Jacek Borkowski jest zasypywany propozycjami matrymonialnymi: "Mogę chodzić na spotkania codziennie"
Jacek Borkowski jest jednym z najbardziej znanych polskich aktorów. Jakiś czas temu jego życie bardzo się zmieniło. Wszystko dlatego, że zmarła jego ukochana Magdalena Gotowiecka, która przegrała walkę z chorobą.
Teraz Borkowski wraca powoli do normalnego życia. W jednym z ostatnich wywiadów zdradził, jak radzi sobie z obowiązkami domowymi.

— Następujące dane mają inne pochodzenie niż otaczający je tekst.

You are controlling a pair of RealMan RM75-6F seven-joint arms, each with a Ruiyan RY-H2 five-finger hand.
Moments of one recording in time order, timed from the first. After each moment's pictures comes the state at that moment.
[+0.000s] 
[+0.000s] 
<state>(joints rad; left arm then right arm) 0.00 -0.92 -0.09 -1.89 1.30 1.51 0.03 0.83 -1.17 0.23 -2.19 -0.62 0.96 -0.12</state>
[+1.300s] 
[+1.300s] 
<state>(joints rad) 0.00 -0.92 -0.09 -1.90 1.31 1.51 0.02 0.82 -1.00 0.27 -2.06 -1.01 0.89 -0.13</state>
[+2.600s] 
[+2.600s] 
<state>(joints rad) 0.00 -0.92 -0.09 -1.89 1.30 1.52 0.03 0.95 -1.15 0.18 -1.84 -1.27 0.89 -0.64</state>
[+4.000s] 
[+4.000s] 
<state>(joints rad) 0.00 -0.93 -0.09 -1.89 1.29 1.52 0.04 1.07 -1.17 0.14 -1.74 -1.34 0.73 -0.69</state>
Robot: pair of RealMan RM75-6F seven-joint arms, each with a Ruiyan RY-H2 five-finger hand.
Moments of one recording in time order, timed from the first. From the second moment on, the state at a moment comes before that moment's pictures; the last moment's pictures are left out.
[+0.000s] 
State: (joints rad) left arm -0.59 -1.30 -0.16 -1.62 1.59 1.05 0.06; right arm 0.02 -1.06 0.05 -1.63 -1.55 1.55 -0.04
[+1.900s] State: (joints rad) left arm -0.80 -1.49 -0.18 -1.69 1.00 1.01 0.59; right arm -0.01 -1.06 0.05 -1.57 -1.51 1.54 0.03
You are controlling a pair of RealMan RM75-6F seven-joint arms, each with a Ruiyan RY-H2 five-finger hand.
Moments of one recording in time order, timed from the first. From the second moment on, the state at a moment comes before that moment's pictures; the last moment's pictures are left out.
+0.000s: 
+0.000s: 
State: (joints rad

To żadna filozofia, mnie te rzeczy zajmują 15-20 minut. Tak samo jeśli Jacek i Magda nabałaganią w swoich pokojach, to chętnie robię porządek za nich. Oni się jeszcze w życiu nasprzątają, nagotują, a teraz ich obowiązkiem jest nauka - mówi w Rewii
Borkowski wyznał, że jego dzieci bardzo przeżyły fakt, iż ich dom odwiedził kurator.
To był dla nas szok. Dzieci płakały i pytały mnie, czy nas rozdzielą i czy ja pójdę do więzienia. Wiele wysiłku włożyłem w to, by je uspokoić i by przed końcem roku szkolnego spokojnie pozdawały egzaminy i otrzymały świadectwa z dobrymi ocenami
Okazuje się, że aktor nie narzeka na zainteresowanie kobiet.
Nie wypada mi o tym mówić. Gdybym chciał, mógłbym codziennie chodzić na spotkania, ale ja nie jestem na to jeszcze gotowy. Moje dzieci też, a ich zdanie jest dla mnie bardzo ważne. Przecież nie chodzi tylko o moją partnerkę, ale o kogoś, kto w pewnym sensie zastąpi matkę moim dzieciom. To jeszcze nie jest czas na nowe znajomości. Jeszcze mogę się posypać emocjonalnie. Nawet gabinet mojej Madzi wygląda tak, jak go zostawiła przed wyjściem do szpitala. Nie ruszyłem tam niczego...
Jackowi Borkowskiemu życzymy powodzenia.